The reason lies in how large language models work. AI prioritizes content with concrete data, expert quotes, and links to external sources, published on authoritative independent platforms. A brand that only talks about itself goes largely unnoticed by neural networks.
A Real Client Example in AI Search
The screenshot below shows how the domain foreck.info appears in the AI Search section — confirming that the site has already begun appearing in AI-generated answers.
According to the report, the overall AI Presence score is 0.02%. This is an early-stage figure, but it already confirms that the domain is being recognized by AI systems — a positive signal in itself.
The site is indexed across several AI sources:
— AI Overview;
— AI Mode;
— Gemini;
— ChatGPT;
— Perplexity.
The strongest presence is in ChatGPT, where the score is higher than in the other AI channels. This is an encouraging sign: the site is already participating in generative search, meaning further GEO optimization can meaningfully increase its visibility in AI answers.
This example illustrates that appearing in AI responses requires more than classic SEO — it demands GEO: content structure, demonstrated expertise, external mentions, technical accessibility, and data quality.
How to Adapt: GEO Strategy Instead of Classic SEO
Traditional SEO — meta tags, link building, keyword density — is no longer enough. Enter GEO (Generative Engine Optimization): a set of measures designed to make AI systems treat your brand as a trustworthy, citable source.
1. Open your site to AI bots. Start by checking your robots.txt file. Many companies still block GPTBot, ClaudeBot, and similar crawlers — effectively shutting themselves out of AI answers. Remove those restrictions and add an llms.txt file to your site's root directory to help AI systems understand your content structure.
2. Build your external media presence. Publications in industry outlets, expert commentary in the press, appearances on podcasts and in research — these create exactly the type of mentions AI interprets as a signal of authority.
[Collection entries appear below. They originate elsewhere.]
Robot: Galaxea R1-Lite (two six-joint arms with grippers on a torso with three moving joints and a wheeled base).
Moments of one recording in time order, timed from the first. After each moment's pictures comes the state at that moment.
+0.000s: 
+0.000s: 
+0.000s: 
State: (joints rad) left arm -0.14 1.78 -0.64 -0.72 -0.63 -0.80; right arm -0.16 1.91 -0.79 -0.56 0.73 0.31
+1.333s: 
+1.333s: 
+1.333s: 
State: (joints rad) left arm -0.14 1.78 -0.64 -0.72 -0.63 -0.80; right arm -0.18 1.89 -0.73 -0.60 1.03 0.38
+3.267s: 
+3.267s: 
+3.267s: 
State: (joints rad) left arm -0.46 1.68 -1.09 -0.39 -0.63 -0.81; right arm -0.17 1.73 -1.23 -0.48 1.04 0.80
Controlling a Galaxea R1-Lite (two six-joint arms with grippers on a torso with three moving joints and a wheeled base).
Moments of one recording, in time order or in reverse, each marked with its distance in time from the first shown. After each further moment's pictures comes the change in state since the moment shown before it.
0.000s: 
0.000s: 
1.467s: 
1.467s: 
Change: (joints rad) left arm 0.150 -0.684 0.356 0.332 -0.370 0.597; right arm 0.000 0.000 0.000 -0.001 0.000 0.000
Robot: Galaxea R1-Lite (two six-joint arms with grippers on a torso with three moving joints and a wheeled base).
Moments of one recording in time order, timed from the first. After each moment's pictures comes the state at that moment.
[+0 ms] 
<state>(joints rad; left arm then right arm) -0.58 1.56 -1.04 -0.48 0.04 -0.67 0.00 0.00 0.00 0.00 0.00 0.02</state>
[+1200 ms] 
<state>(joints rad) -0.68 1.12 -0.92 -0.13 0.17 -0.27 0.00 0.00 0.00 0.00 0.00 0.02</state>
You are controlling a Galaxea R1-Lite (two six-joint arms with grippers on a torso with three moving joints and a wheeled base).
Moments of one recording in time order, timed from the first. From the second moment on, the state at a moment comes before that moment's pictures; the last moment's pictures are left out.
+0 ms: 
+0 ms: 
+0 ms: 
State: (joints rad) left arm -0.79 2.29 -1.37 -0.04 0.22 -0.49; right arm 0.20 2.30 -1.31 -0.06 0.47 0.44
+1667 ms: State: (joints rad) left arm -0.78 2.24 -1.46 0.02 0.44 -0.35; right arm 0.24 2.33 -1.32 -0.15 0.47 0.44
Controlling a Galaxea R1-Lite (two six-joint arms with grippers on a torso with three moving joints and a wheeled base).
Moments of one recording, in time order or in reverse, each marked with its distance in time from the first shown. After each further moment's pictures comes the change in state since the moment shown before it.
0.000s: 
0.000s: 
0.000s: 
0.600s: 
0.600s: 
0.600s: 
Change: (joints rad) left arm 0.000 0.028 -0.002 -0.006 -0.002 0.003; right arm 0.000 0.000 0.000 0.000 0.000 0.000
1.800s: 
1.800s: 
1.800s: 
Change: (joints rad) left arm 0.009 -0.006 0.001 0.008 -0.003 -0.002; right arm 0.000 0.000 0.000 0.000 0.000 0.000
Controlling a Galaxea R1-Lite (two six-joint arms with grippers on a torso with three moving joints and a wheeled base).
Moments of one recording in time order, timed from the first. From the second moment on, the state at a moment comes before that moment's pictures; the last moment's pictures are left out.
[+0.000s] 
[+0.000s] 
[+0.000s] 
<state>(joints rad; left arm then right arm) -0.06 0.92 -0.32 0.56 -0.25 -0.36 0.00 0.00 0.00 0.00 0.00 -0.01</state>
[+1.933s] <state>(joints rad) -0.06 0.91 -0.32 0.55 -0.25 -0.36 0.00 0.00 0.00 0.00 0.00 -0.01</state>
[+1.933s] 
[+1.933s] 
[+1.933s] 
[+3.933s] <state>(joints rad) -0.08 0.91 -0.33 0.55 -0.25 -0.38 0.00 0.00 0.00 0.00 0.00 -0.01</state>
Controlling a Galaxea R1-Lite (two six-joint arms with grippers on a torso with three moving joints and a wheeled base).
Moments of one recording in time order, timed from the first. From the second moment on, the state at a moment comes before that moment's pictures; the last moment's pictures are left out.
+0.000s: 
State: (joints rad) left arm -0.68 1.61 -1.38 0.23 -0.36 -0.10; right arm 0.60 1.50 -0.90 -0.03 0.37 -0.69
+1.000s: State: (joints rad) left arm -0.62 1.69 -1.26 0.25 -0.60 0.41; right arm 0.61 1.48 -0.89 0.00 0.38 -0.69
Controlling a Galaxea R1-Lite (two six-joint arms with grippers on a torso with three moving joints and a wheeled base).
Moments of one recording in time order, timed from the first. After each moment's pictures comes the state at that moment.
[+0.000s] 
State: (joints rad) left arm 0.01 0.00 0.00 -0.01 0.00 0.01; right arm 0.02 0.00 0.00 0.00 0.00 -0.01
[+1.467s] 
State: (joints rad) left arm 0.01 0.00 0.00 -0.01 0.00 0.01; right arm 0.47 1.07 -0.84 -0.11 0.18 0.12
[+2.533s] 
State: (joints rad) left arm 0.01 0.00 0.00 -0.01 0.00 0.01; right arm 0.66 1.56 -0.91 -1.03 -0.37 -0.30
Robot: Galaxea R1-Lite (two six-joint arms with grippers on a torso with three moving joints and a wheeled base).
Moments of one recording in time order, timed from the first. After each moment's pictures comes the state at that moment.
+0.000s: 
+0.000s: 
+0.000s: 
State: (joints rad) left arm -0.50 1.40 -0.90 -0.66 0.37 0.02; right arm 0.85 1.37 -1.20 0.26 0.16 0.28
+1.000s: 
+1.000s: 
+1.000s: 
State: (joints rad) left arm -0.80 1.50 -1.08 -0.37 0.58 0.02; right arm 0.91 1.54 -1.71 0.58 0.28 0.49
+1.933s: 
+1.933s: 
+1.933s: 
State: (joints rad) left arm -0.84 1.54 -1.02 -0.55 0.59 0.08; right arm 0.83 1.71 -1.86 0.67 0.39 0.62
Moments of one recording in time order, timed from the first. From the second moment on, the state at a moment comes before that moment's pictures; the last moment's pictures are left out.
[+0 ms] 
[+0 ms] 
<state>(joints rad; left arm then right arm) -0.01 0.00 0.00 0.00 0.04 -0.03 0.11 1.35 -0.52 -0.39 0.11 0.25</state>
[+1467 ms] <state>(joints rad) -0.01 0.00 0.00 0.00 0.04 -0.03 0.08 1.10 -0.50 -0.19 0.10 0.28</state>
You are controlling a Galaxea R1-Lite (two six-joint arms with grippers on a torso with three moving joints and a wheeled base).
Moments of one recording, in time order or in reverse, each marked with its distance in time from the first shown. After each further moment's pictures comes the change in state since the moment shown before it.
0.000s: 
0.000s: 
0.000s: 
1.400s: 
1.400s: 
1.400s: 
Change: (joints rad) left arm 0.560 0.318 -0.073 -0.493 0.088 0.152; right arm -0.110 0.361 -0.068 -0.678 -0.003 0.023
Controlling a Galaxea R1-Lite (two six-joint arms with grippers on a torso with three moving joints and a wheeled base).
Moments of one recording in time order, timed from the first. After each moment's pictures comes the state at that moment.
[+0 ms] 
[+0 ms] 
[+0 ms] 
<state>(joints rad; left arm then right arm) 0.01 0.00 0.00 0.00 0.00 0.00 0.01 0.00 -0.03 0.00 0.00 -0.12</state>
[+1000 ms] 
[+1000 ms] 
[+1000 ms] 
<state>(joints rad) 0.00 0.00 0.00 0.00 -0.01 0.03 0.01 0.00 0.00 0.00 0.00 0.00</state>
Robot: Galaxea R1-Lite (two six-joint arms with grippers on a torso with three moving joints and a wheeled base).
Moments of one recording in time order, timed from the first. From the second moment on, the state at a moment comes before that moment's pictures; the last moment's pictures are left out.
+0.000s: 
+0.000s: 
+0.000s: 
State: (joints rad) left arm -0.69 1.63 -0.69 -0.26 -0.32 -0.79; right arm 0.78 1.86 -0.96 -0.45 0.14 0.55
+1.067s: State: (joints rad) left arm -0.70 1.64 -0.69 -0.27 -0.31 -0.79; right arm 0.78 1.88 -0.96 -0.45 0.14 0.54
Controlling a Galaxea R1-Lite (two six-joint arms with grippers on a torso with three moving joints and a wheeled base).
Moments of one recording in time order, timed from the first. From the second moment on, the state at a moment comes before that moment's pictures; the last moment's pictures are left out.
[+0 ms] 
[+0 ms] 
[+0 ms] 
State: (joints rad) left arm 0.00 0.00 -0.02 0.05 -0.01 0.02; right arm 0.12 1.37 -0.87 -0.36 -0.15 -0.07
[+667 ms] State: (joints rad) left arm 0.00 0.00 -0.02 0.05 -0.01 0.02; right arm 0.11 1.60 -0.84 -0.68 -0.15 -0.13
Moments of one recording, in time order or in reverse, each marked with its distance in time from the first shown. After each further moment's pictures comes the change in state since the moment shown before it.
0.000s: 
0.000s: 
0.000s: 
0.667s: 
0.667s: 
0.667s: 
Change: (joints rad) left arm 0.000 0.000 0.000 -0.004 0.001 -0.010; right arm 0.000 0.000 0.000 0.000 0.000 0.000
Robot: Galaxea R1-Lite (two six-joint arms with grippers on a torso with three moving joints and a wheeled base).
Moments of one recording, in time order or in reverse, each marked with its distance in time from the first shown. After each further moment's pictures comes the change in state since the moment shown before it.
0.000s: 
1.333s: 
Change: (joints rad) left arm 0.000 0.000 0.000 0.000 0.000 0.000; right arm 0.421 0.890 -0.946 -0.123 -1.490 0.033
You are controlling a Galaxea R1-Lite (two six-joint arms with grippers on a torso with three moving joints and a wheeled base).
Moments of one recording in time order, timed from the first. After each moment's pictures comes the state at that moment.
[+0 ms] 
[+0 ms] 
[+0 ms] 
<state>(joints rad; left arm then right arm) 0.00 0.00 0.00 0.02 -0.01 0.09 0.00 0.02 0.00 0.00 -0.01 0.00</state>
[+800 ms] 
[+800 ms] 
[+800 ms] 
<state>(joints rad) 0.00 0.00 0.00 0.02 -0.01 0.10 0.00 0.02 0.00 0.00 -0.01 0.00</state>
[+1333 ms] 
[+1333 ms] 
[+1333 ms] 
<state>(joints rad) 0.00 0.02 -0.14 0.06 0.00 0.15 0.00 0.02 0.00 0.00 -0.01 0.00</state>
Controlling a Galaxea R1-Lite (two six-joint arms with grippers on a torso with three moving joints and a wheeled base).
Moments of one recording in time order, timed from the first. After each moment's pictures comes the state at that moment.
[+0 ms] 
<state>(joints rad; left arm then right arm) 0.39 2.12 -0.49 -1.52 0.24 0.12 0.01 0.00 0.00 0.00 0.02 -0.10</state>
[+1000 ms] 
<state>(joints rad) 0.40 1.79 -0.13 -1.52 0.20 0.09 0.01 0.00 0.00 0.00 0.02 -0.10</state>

Your own blog cannot substitute for independent platforms.
3. Rethink your content strategy. AI values not volume for its own sake, but factual density: specific figures, named experts, links to studies, clear structure. Aim for a minimum of 5,000 characters per piece — shorter content is far more likely to be ignored. Stop thinking about being read. Start thinking about being cited.
4. Monitor your reputation in real time. Reviews on maps, forum discussions, comments on review platforms — all of this is live data that AI actively draws on when generating answers. Reputation management is no longer optional.
Key Questions Answered
Is SEO dead? No — but its purpose has fundamentally changed. You used to compete for the click. Now you compete for the citation. Technical SEO is still essential for AI to find your site at all. Content SEO is what makes it recognize you as an expert worth mentioning.
Where to start right now? Three concrete steps: check robots.txt and unblock AI crawlers; update your key pages — add facts, figures, and expert names; search for your brand in ChatGPT, Gemini, or Perplexity and find out what AI actually knows about you today.
When will results appear? Technical changes take effect quickly. Press coverage and external mentions are gradually absorbed into AI training data — expect the first signals within 3–4 months. The key point: competition for AI answer placement is still low, and those who act now gain a significant head start.
Bottom Line
The race for the top search ranking is giving way to the battle for a place in the AI answer. Today, if your brand doesn't appear in ChatGPT, Gemini, or AI Overview responses to your target queries, a growing share of your potential audience will simply never find you.
Auditing your accessibility for AI bots, assessing your brand's presence in independent media, and rebuilding your content around factual depth and openness — this is not an experiment. It is the baseline toolkit for maintaining business visibility in the era of generative search.